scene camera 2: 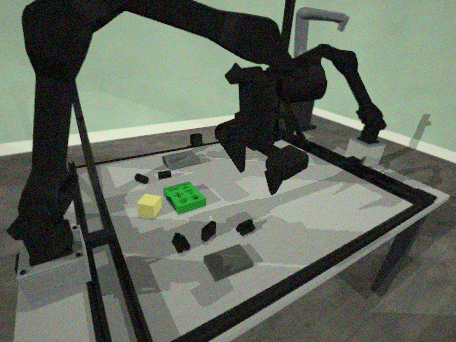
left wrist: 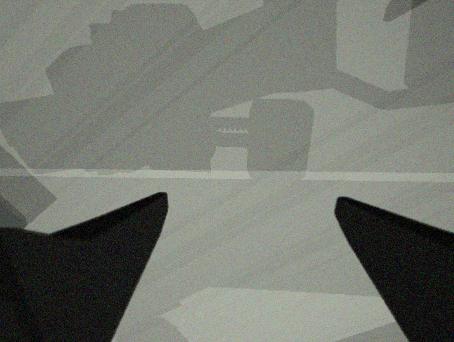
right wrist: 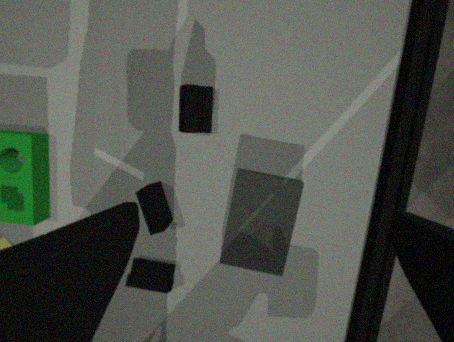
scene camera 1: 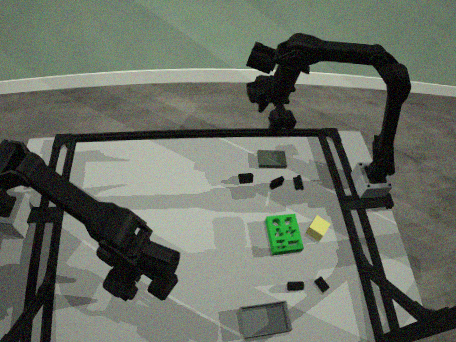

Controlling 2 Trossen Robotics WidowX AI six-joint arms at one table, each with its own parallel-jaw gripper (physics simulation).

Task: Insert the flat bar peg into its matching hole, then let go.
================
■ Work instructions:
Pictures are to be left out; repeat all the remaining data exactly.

■ Task result:
scene camera 2: 
left wrist: 
right wrist: 
scene camera 1: 

Controlling 2 Trossen Robotics WidowX AI six-joint arms at one table, each with its own parallel-jaw gripper (physics simulation).

Task: Insert the flat bar peg into its matching hole, then let go.

The required output is complete.